Por qué no nos gusta el blanco??

Resulta que el color blanco nos suele gustar para situaciones muy concretas de nuestra vida, pero no suele ser un color que usemos demasiado para vestir en el día a día. Supongo que las razones son variadas, porque las prendas blancas se ensucian con facilidad, porque a veces se transparenta, porque hace parecer más voluminosa

Todo eso, y mucho más, es cierto pero tamién es cierto que algunas de esas cosas las podemos usar en nuestro beneficio. Por ejemplo, si se transparenta usémoslo para alguna prenda sexy, y si hace parecer más voluminosa, usémos ese color en la parte de nuestro cuerpo que queramos resaltar o aumentar de volumen para equilibrarla.

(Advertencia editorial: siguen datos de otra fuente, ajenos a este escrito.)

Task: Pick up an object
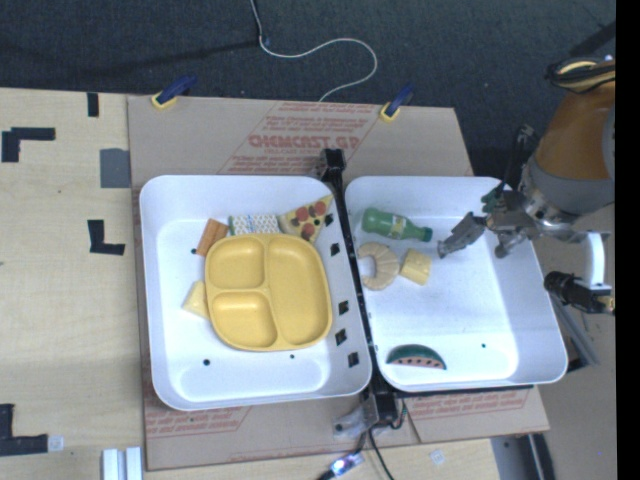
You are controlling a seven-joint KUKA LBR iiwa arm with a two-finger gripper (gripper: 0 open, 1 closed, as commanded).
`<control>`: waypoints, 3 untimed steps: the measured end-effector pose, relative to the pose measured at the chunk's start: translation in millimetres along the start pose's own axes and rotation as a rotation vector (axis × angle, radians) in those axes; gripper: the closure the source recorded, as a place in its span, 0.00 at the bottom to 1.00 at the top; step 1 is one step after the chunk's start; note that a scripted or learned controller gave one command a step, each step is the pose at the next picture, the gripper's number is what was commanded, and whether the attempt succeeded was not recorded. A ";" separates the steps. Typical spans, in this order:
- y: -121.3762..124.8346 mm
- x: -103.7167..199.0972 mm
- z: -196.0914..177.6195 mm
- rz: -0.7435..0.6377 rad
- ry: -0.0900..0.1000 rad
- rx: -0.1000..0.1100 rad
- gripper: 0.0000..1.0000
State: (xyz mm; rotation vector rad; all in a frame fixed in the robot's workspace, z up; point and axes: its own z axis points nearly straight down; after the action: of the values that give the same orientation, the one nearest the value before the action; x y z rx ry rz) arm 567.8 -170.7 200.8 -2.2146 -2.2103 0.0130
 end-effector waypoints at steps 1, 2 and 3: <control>3.0 0.2 -7.5 -0.003 -0.003 -0.013 0.00; 3.9 -3.2 37.0 -0.003 -0.003 -0.009 0.00; 5.2 -12.3 94.4 -0.003 -0.003 -0.008 0.00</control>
State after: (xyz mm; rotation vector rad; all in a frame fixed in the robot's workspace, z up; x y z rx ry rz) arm 571.6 -182.7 106.3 -2.2175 -2.2189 0.0075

Creo que nunca he ido vestida de color blanco total, excepto en alguna ocasión muy señalada, pero sí que uso ese color de vez en cuando. Os dejo algunos ejemplos del uso del color blanco:

Este vestido blanco me gusta, pero reconozco que es porque las piezas laterales de color gris hacen que resulte visualmente más estrecho. Que los bolsillos con volumen hacen que la cintura parezca más estrecha en comparación y que la cremallera es una línea vertical que alarga la figura.

Otro ejemplo de vestido blanco. En este caso, el corte imperio con la franja y el detalle gris, hacen que la atención se desvíe y no resulte visualmente tan pesado. Además siempre conviene combinarlo con una prenda de un color que llame la atención. Otra maniobra de distracción.

La combinación de blanco y negro es un clásico que vuelve cada temporada. En este caso, el jersey amplio disimula las formas que pueda haber debajo, es atractivo y grande, pero no se sabe si lo grande es el jersey o tú. Lo que asoma de nosotras siempre parecerá estrecho comparado con un jersey de esta anchura.

Un estilismo en blanco y colores claros, es posible si usamos superposiciones o capas que disimulen los volúmenes. Este y otros trucos os los explico en mi e-book Como vestir para parecer más esbelta

Otro truco para que el color blanco no nos aumente el volumen es usar una tela blanca estampada sobre todo si, como en este caso, los dibujos tan escasos y grandes, lo que hacen es difuminar y engañar visualmente sobre nuestra figura.

Así que vamos a perderle el miedo al blanco, aunque no le perdamos el respeto, que usado con la atención que merece se puede convertir en nuestro aliado.